#### [Exercise requirements]
Write out every line of the material as it stands, apart from the pictures.

[Given material Boundary: Start]

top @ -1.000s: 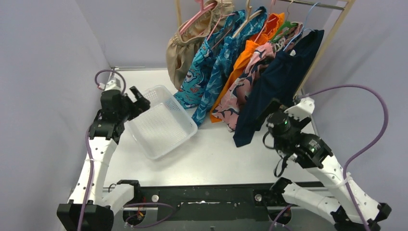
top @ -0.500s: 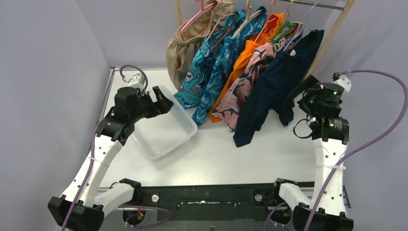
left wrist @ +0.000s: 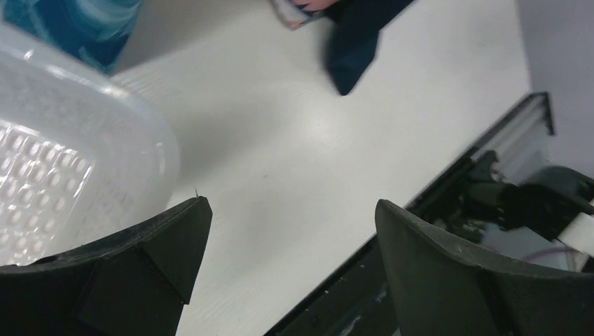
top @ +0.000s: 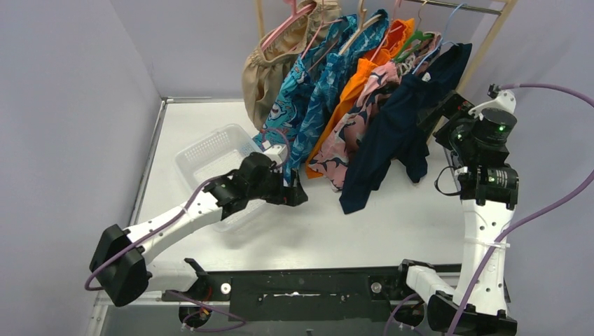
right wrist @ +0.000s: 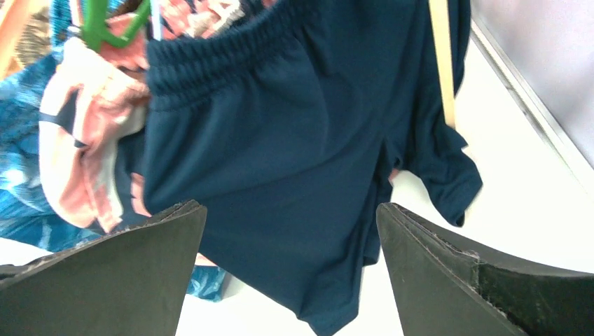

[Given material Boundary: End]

#### [Output of the exercise]
top @ -1.000s: 
top @ -0.500s: 
left wrist @ +0.000s: 
top @ +0.000s: 
right wrist @ +0.000s: 

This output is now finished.